§ **WHAT TO DO**
Return every line of the listing, exactly as it reads.

━━━━

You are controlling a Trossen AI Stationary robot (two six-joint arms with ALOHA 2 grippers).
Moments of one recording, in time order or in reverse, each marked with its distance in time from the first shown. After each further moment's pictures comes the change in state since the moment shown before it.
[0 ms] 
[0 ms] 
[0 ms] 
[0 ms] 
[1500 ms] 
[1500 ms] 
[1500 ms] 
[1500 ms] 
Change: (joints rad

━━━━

§ **EXERCISE SOLUTION**
You are controlling a Trossen AI Stationary robot (two six-joint arms with ALOHA 2 grippers).
Moments of one recording, in time order or in reverse, each marked with its distance in time from the first shown. After each further moment's pictures comes the change in state since the moment shown before it.
[0 ms] 
[0 ms] 
[0 ms] 
[0 ms] 
[1500 ms] 
[1500 ms] 
[1500 ms] 
[1500 ms] 
Change: (joints rad

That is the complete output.